Top of DATA RECORDS

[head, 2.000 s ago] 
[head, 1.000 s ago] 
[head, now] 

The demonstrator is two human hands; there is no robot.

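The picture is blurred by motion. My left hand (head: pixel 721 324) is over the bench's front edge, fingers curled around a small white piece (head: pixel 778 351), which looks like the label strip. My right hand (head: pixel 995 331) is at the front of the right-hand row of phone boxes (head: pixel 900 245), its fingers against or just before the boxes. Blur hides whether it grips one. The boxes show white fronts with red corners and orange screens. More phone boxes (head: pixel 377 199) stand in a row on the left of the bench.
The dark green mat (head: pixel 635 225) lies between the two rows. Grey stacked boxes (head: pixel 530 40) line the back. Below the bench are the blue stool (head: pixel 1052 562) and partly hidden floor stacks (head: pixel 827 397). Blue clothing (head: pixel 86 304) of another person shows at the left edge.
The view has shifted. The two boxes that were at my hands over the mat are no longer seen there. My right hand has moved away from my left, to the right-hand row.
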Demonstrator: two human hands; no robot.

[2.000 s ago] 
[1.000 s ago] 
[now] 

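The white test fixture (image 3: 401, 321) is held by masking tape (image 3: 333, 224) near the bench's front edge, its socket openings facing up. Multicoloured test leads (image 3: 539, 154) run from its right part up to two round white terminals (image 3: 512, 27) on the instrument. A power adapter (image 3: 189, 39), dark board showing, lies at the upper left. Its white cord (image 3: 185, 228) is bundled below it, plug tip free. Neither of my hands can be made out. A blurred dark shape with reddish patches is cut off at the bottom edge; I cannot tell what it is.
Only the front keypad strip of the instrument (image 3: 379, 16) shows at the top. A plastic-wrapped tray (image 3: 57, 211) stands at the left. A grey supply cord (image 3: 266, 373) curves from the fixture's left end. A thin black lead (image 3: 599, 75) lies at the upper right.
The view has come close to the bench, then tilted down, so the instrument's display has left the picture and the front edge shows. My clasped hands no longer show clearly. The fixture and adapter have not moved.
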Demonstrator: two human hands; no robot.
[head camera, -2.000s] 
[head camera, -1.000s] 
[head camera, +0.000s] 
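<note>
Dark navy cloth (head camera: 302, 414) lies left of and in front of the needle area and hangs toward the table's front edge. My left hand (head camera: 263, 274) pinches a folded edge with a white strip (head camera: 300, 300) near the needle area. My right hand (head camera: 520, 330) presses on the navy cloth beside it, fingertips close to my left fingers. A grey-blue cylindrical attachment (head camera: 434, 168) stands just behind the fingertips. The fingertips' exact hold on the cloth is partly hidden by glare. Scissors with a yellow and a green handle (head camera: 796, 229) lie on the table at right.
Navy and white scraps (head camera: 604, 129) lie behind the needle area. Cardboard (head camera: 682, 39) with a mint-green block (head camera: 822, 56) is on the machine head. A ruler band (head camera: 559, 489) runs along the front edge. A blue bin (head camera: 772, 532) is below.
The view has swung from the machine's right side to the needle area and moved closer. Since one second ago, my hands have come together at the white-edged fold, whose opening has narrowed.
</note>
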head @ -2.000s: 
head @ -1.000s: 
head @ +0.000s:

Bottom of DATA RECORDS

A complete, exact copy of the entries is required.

[head, 2.000 s ago] 
[head, 1.000 s ago] 
[head, now] 

The demonstrator is two human hands; there is no robot.

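The picture is blurred by motion. My left hand (head: pixel 721 324) is over the bench's front edge, fingers curled around a small white piece (head: pixel 778 351), which looks like the label strip. My right hand (head: pixel 995 331) is at the front of the right-hand row of phone boxes (head: pixel 900 245), its fingers against or just before the boxes. Blur hides whether it grips one. The boxes show white fronts with red corners and orange screens. More phone boxes (head: pixel 377 199) stand in a row on the left of the bench.
The dark green mat (head: pixel 635 225) lies between the two rows. Grey stacked boxes (head: pixel 530 40) line the back. Below the bench are the blue stool (head: pixel 1052 562) and partly hidden floor stacks (head: pixel 827 397). Blue clothing (head: pixel 86 304) of another person shows at the left edge.
The view has shifted. The two boxes that were at my hands over the mat are no longer seen there. My right hand has moved away from my left, to the right-hand row.
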Demonstrator: two human hands; no robot.

[2.000 s ago] 
[1.000 s ago] 
[now] 

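The white test fixture (image 3: 401, 321) is held by masking tape (image 3: 333, 224) near the bench's front edge, its socket openings facing up. Multicoloured test leads (image 3: 539, 154) run from its right part up to two round white terminals (image 3: 512, 27) on the instrument. A power adapter (image 3: 189, 39), dark board showing, lies at the upper left. Its white cord (image 3: 185, 228) is bundled below it, plug tip free. Neither of my hands can be made out. A blurred dark shape with reddish patches is cut off at the bottom edge; I cannot tell what it is.
Only the front keypad strip of the instrument (image 3: 379, 16) shows at the top. A plastic-wrapped tray (image 3: 57, 211) stands at the left. A grey supply cord (image 3: 266, 373) curves from the fixture's left end. A thin black lead (image 3: 599, 75) lies at the upper right.
The view has come close to the bench, then tilted down, so the instrument's display has left the picture and the front edge shows. My clasped hands no longer show clearly. The fixture and adapter have not moved.
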Demonstrator: two human hands; no robot.
[head camera, -2.000s] 
[head camera, -1.000s] 
[head camera, +0.000s] 
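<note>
Dark navy cloth (head camera: 302, 414) lies left of and in front of the needle area and hangs toward the table's front edge. My left hand (head camera: 263, 274) pinches a folded edge with a white strip (head camera: 300, 300) near the needle area. My right hand (head camera: 520, 330) presses on the navy cloth beside it, fingertips close to my left fingers. A grey-blue cylindrical attachment (head camera: 434, 168) stands just behind the fingertips. The fingertips' exact hold on the cloth is partly hidden by glare. Scissors with a yellow and a green handle (head camera: 796, 229) lie on the table at right.
Navy and white scraps (head camera: 604, 129) lie behind the needle area. Cardboard (head camera: 682, 39) with a mint-green block (head camera: 822, 56) is on the machine head. A ruler band (head camera: 559, 489) runs along the front edge. A blue bin (head camera: 772, 532) is below.
The view has swung from the machine's right side to the needle area and moved closer. Since one second ago, my hands have come together at the white-edged fold, whose opening has narrowed.
</note>
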head @ -2.000s: 
head @ -1.000s: 
head @ +0.000s:

This output contains the complete answer.